We know that we will face even greater physical and social persecution than the early saints. That day is not far off. We may not see it coming until it is upon us, but it is coming none the less. The prophets see it coming and they are doing everything in their power to encourage us to commit ourselves to being obedient to the Lord and to follow His servants.
Someone asked me recently if I had a strong testimony. My answer surprised him. I told him I hoped that I have a sufficiently strong testimony. He wanted me to explain my response, so I told him that we don’t really know how strong our testimonies are until we have been put through trials in the furnace of affliction. It is only then that we know what we are capable of enduring and still remain faithful.
The manual also said this about the saints:
It took years for the Saints to quarry, transport, and shape the granite blocks for the construction of the temple. During this time, they struggled just to survive, as they lost crops to the elements, served missions in faraway lands, and accepted calls to leave their homes and establish communities in remote areas. In spite of these many challenges, the Saints persevered, and with the Lord’s help they prevailed.
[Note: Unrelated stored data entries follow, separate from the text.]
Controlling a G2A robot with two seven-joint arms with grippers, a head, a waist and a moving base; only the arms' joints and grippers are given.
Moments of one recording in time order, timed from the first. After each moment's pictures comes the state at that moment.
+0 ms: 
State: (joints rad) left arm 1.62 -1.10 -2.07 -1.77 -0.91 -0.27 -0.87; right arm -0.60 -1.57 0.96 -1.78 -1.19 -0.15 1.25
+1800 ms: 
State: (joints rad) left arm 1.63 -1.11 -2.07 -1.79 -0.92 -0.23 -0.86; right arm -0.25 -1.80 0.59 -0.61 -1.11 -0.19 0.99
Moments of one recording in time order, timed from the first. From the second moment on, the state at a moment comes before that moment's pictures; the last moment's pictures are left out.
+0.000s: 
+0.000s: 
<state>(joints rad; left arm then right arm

The scriptures teach us that we are each temples of our God. We have sacred bodies that must be tutored, and brought under control in the service of the Lord. This work is done for not only His glory. As we glorify our Father He will also glorify us.
The rocks we hew (carve) for our own temple is done as we learn to be obedient in all things, at all times, in all circumstances. They are carved and assembled one sacrifice at a time as we learn to follow the Lord’s servants and fulfill all that is required of us, even when it is inconvenient, challenging, and down right difficult. Sometimes our challenges seem like more than we can bear. Yet the Lord has always promised His saints that when they are obedient He will lift them, bless them, and prosper them in the end.
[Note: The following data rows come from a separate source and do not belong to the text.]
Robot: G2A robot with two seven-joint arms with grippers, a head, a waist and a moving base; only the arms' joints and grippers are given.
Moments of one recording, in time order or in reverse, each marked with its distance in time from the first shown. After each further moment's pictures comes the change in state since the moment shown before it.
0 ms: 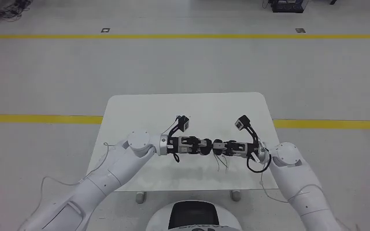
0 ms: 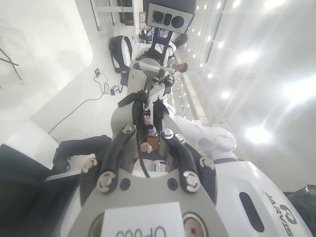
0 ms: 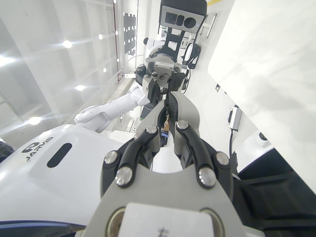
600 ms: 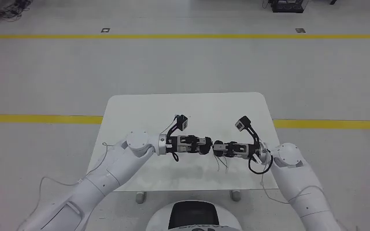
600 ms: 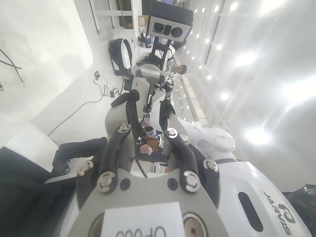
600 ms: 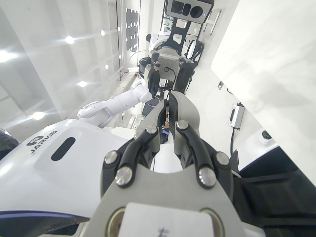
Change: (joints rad) left arm 0.002 0.009 -0.003 -0.006 -0.008 -0.007 0.011; right arm -0.014 -0.007 0.024 -0.015 0.008 0.000 0.038
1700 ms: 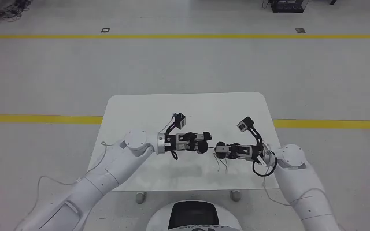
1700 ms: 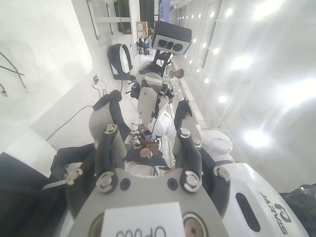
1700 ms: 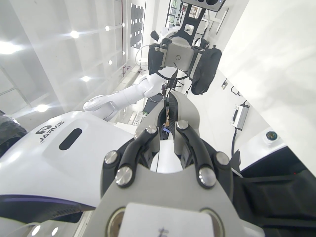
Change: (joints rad) left arm -0.009 0.012 0.010 0.006 -0.029 -0.018 0.027; right arm -0.034 -0.012 0.052 -0.044 0.019 0.000 0.069
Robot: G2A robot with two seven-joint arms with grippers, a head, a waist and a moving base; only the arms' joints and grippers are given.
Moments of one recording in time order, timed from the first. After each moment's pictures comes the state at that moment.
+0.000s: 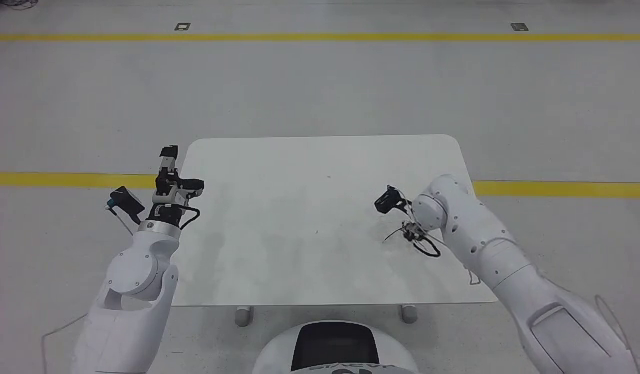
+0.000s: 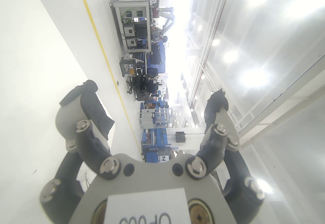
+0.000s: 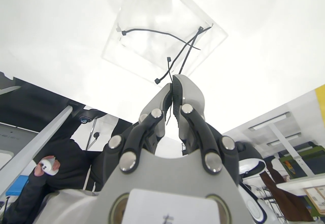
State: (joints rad) left arm 1.73 -1.15 -1.60 -1.80 -0.42 0.00 0.00; right arm -0.96 -1.18 0.81 -1.13 -1.01 -0.30 1.31
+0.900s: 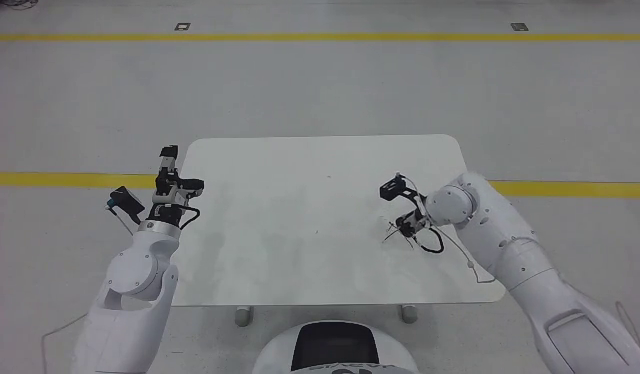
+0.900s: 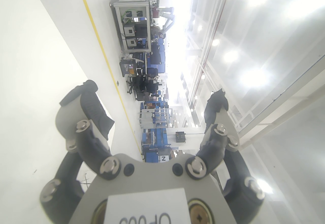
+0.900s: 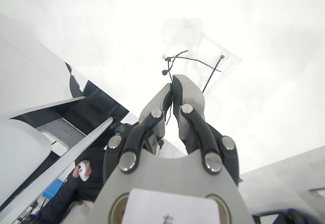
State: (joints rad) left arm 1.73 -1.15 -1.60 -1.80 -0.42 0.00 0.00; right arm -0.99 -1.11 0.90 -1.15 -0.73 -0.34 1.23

How were the saints able to make these kinds of sacrifices, seeing they were collectively so poor and destitute? They were able to do it because they learned to rely on each other. They supported each other. They put their faith in the Lord and trusted that He would keep His promises, even when it looked like there was no way His promises could be kept. In short, their trials had taught them the power of putting one’s faith in God.
This is the lesson we will also need to learn. And we need to understand that such lessons are not learned in the midst of ease and comfort. They can only be learned when our way seems to be hedged up on all sides and there appears to be no way forward. Only then can we have the opportunity to choose obedience and optimism based on the Lord’s promises.
Faith can only be learned in one way, and we must all pass through our personal “crossing of the plains with a handcart” experiences. We must all go through what the saints did when they were required over and over again to build yet another temple in another new place because they had been driven out of their last home.
What we go through in this life is not unique. We are not alone. Everyone who makes covenants with God and seeks to become like His son will have to go through such experiences. But if we recognize that the path back to our Father has to be traveled by everyone who wants to live with Him, and that we have the Love and support of our Savior and the Holy Ghost in the process, we can find the faith we need to make the personal sacrifices needed to prove that this is indeed what we want more than anything else in our lives. Once we can do that we can say that we have unshakable testimonies, and that we have truly been converted.